No other details of Plan B were immediately available, but political leaders emerging from the meeting told reporters that a tax on bank deposits that sank an earlier deal had been ruled out completely.

CNA said the measure was likely to go before parliament on Thursday night after being considered by the cabinet.

With Cypriot banks in lockdown until next Tuesday, queues grew at cash dispensers on the island amid fears of an indefinite bank closure.

A European Union source said on Thursday that fears of a run on deposits when banks do reopen prompted the EU to urge Cyprus to place capital controls on the banks to avoid a financial collapse and an exit from the eurozone.

"Cypriot authorities have three things to do before Tuesday: Present a credible and viable plan B to replace the rescue rejected by parliament, install long-term controls on capital placed in the banks, and prepare to merge the two main banks in trouble," the senior European Union source said, adding that there was otherwise a risk of Cyprus having to leave the eurozone.

Orders have been placed to withdraw billions of euros as soon as business reopens on Tuesday, the source said.

The troika of lenders -- the EU, ECB and International Monetary Fund -- agreed to the 10-billion-euro bailout on Saturday on condition Cyprus raised the other 5.8 billion euros.

Lawmakers on Tuesday flatly rejected a highly unpopular measure that would have slapped a one-time levy of up to 9.9 percent on bank deposits as a condition for the loan, leaving the government scrambling to find other ways to raise cash to repay its debts.

Eurogroup head Jeroen Dijsselbloem warned in Brussels the crisis poses a "systemic risk" that threatens to ricochet through the eurozone.

In Moscow, Prime Minister Dmitry Medvedev slammed the European proposals to solve the Cyprus crisis as "absolutely absurd," further raising tension between Russia and the European Union.

Russians including wealthy tycoons hold between a third and half of all Cypriot deposits and are believed to have more than $30 billion in private and corporate cash in the island's banks.

Despite the large Russian holdings in Cyprus, the island's finance minister failed to make any progress in two days of Moscow talks to secure aid.

Sarris was to hold further meetings on Thursday although the prevailing mood offered little optimism and he stressed that a new loan from Russia was not on the table.

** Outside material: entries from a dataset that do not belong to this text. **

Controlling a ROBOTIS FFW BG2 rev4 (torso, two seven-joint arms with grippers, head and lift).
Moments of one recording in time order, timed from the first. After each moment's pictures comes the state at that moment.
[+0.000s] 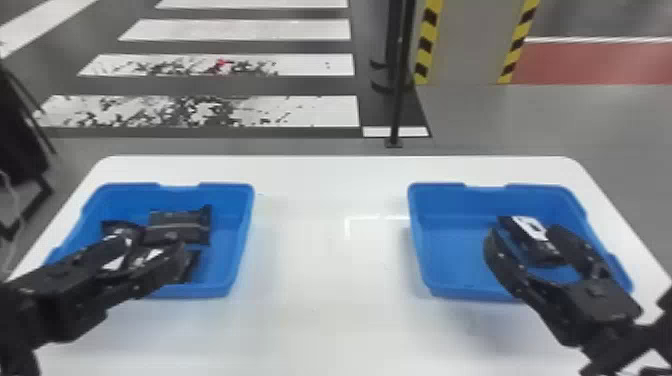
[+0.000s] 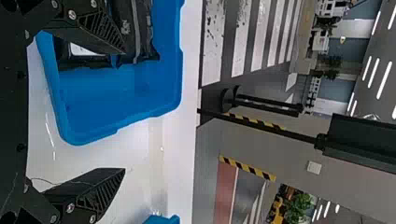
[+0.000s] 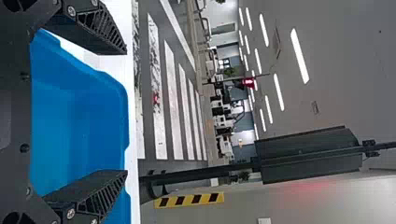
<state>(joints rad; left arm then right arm) 0.42 0.16 0.47 -2.54 0.40 1.08 -0.43 0.51 -0.07 -0.14 -2.14 -0.28 0.15 0.34</state>
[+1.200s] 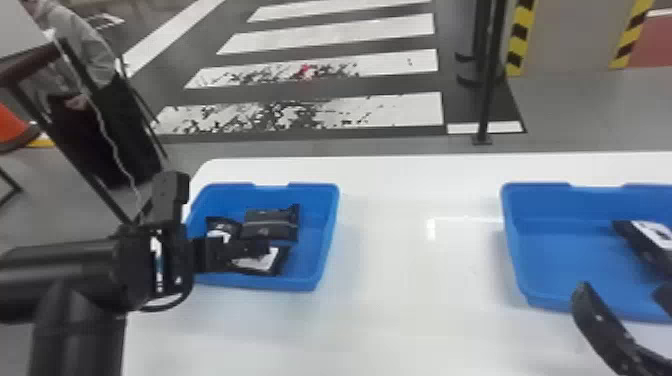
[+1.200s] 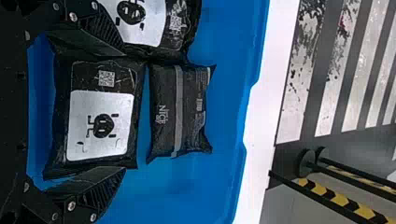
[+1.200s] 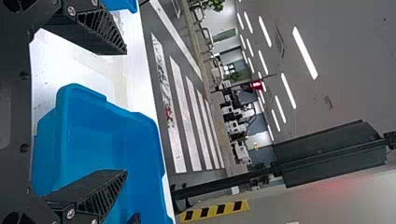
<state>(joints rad) -0.04 0.25 0.33 -2.01 0.10 1.39 -0.42 0.71 -0.04 -0.07 -2.25 -0.33 0.13 0.32</state>
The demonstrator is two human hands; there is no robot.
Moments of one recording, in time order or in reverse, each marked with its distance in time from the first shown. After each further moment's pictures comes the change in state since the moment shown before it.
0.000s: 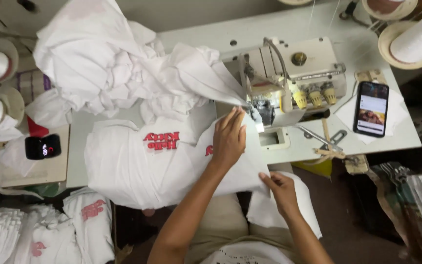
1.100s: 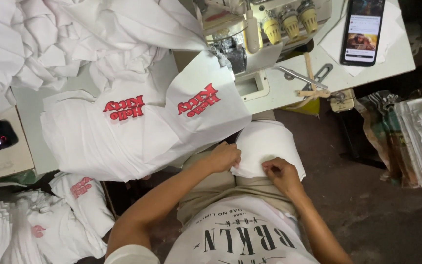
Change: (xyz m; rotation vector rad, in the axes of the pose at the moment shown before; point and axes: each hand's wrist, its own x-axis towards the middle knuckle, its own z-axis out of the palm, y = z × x) left_hand -0.223 -0.018 0.100 -0.299 -1.175 0.246; right_hand -0.061 0.089 -0.080 -0.510 -0.129 0.043
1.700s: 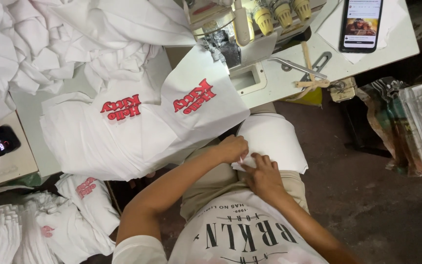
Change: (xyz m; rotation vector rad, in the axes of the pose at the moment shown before) left_hand 0.038 0.018 -0.024 0.075 -0.230 -0.047; right_hand -0.016 -0.043 0.038 -0.714 -0.290 -0.218
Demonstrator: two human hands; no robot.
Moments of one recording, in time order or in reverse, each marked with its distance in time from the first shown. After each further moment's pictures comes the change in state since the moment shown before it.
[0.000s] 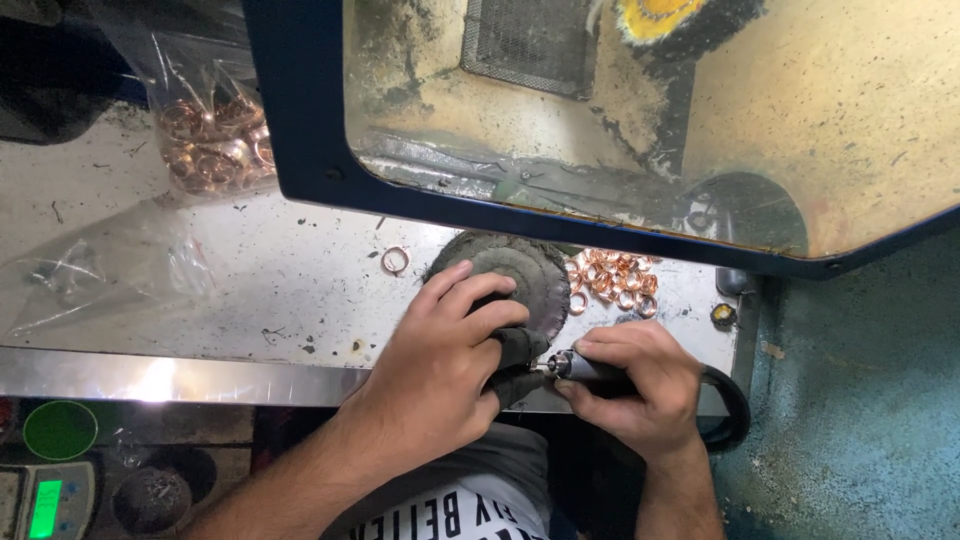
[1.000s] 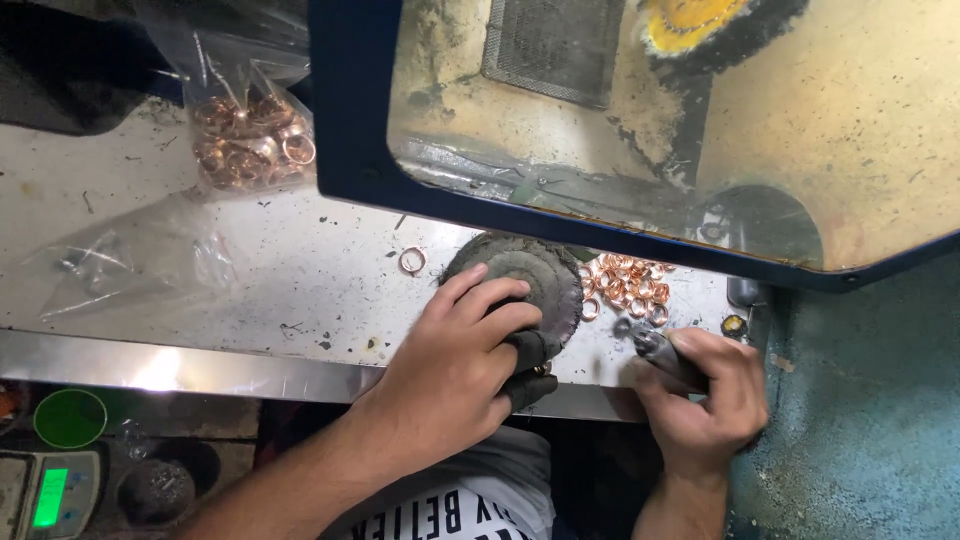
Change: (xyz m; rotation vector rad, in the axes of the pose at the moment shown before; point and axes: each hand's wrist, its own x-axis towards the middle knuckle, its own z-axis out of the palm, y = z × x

At the opening of a conference in Moscow with the head of the European Commission, Jose Manuel Barroso, Medvedev slammed the European strategy to bail out the near-bankrupt eurozone member.

"This scheme that is being discussed on Cyprus now looks absolutely absurd," Medvedev said.

"I think that in any case the Eurogroup could examine a future plan of regulating Cyprus with the participation of all the interested sides, including Russian structures."

Dijsselbloem said a fresh loan from Russia would be the wrong approach to take, as this would only pile up debt to an unsustainable level. The Cypriot banking model needs a total overhaul, he said.

Referring to "worries about the stability of the eurozone," Dijsselbloem said the "present situation (was) definitely a systemic risk -- the unrest of the last couple of days has proven this."